My parents bought a house from someone they loosely knew personally - it was sold by an elderly lady (in her 90s) who had dementia. No other families. The family had moved into that home when it was built and it stayed in the family until the old lady died. They found lots of interesting things like military medals - including a really rare one, full army uniform, old travel trunks (from when travel was not common - with stamps from various far flung destinations) as well as old appliances and so on. A lot of it ended up in museums. Sounds like you’d have loved it 😂

MrsDanversGlidesAgain · 04/02/2023 13:28

but visiting a grave of someone you have never met seems to take things a step further

I'm assuming from that you never visit churches or cathedrals (which are full of graves of people no-one has ever met) or walk through famous cemeteries like Brompton in London or Pere Lachaise in Paris - which is full of very interesting graves that people visit all the time. Jim Morrison and Oscar Wilde, to name but two.

TenoringBehind · 04/02/2023 13:30

I think it’s a nice thing to do.

GneissGuysFinishLast · 04/02/2023 13:36

MrsDanversGlidesAgain · 04/02/2023 13:28

but visiting a grave of someone you have never met seems to take things a step further

I'm assuming from that you never visit churches or cathedrals (which are full of graves of people no-one has ever met) or walk through famous cemeteries like Brompton in London or Pere Lachaise in Paris - which is full of very interesting graves that people visit all the time. Jim Morrison and Oscar Wilde, to name but two.

I have attended church (in childhood) but the only time I’ve been in any sort of graveyard has been during an actual funeral. Visiting headstones has no interest to me. It has no connection to the living person - I’d much rather go and visit the house they lived in, for example.

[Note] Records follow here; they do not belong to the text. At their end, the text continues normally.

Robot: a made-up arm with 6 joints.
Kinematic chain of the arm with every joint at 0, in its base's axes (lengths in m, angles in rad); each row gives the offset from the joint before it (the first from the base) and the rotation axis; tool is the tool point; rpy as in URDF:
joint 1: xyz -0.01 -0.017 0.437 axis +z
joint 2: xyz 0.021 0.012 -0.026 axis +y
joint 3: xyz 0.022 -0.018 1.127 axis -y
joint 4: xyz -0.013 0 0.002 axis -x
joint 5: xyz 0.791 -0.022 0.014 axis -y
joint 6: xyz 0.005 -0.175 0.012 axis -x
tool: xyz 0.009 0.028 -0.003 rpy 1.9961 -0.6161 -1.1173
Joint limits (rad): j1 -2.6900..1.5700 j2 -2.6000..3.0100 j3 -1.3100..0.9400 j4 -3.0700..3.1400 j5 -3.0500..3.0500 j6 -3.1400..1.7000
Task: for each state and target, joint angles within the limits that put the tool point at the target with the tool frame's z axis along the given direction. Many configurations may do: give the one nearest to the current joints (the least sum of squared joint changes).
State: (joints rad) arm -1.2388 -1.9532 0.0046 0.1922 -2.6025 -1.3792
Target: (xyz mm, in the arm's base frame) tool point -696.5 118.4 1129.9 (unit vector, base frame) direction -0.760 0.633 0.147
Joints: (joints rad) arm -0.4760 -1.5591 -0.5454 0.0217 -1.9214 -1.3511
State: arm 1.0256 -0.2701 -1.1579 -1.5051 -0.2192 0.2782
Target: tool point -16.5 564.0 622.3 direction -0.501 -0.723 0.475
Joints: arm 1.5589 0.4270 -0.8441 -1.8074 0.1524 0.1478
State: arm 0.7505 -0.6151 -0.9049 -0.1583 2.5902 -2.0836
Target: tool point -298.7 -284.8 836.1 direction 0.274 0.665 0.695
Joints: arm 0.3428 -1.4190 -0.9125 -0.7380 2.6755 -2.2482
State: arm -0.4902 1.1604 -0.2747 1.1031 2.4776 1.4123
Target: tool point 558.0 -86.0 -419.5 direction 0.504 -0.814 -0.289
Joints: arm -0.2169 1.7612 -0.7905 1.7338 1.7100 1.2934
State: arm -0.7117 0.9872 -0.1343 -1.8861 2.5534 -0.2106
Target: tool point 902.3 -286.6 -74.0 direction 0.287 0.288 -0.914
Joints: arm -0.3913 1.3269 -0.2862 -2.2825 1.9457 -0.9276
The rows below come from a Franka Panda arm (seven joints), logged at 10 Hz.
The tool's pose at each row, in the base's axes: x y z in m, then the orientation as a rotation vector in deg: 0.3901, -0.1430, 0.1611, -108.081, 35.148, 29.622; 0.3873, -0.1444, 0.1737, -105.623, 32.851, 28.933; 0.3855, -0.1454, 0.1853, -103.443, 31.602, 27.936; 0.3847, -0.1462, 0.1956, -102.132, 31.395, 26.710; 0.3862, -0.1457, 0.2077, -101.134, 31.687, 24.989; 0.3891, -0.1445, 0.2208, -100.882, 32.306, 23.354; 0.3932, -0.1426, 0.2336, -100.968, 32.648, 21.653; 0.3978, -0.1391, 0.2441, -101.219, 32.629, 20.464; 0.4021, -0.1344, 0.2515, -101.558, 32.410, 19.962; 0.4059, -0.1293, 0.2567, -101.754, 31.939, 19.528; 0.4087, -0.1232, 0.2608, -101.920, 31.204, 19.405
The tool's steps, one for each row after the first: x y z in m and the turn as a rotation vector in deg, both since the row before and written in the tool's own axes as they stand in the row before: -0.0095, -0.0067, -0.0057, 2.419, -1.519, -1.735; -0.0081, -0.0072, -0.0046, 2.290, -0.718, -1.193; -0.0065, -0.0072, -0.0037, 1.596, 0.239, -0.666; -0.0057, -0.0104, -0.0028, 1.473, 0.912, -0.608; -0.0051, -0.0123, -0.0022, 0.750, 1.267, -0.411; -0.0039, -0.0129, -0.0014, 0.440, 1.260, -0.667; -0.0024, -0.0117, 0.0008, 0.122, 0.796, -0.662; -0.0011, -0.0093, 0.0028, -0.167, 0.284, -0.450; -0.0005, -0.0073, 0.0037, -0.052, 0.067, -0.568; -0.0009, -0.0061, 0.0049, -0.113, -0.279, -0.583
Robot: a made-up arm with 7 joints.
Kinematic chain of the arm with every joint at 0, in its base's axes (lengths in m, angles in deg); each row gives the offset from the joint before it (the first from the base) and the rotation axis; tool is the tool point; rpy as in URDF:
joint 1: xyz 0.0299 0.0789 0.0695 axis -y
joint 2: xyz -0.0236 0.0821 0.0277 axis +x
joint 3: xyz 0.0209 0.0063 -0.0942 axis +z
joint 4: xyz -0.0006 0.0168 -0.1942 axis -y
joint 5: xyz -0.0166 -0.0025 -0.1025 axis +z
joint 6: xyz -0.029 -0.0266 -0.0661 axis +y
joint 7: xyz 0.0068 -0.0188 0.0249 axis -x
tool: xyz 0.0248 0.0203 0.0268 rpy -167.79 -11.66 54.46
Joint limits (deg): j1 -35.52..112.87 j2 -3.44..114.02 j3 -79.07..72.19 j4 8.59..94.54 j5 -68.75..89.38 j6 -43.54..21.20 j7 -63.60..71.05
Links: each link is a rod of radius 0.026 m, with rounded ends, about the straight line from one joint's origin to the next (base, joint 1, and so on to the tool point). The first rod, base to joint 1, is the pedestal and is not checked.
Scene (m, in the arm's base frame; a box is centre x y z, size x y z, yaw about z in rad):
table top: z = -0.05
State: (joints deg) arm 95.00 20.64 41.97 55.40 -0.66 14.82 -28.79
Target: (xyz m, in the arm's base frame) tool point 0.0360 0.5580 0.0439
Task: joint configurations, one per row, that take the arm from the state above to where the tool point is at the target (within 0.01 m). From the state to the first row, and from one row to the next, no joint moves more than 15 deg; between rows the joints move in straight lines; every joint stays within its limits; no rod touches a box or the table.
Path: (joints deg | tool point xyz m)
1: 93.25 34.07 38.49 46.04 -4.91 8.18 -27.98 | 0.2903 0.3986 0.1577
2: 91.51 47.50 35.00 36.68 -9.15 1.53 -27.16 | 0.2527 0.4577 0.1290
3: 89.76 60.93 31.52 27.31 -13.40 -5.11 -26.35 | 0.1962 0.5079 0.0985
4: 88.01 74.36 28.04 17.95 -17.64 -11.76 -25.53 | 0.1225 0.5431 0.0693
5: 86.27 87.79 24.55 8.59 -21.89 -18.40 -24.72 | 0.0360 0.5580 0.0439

Johnnysgirl · 04/02/2023 13:38

The records may be there, but I’m sure she never realised how discoverable they would be
You make it sounds as though it's a violation of some kind. It's not.

GneissGuysFinishLast · 04/02/2023 13:41

Johnnysgirl · 04/02/2023 13:38

The records may be there, but I’m sure she never realised how discoverable they would be
You make it sounds as though it's a violation of some kind. It's not.

It’s just something I’d not be interested in/do, and I’d find it uncomfortable if somehow I found out someone researched me in this way. People are free to do as they wish, and others are entitled to have opinions on it. Op asked for opinions, and that’s mine. I find it odd. Has she not asked, I wouldn’t care.

Johnnysgirl · 04/02/2023 13:43

Fair enough.

Idtotallybangdreamoftheendlessnotgonnalie · 04/02/2023 13:44

Rather than cut flowers, why not stealth sew some wildflower seeds around? Hollyhock seeds maybe, or poppies/welsh poppies? Or you could sneak some bulbs in?

Season0fTheWitch · 04/02/2023 13:51

I put flowers (from my garden, so no plastic or cost) on the grave of triplets who died in 1908, buried near my home. I cleared the weeds off it and tidied it up too, as it seems there's no one around to do it anymore. It's not weird.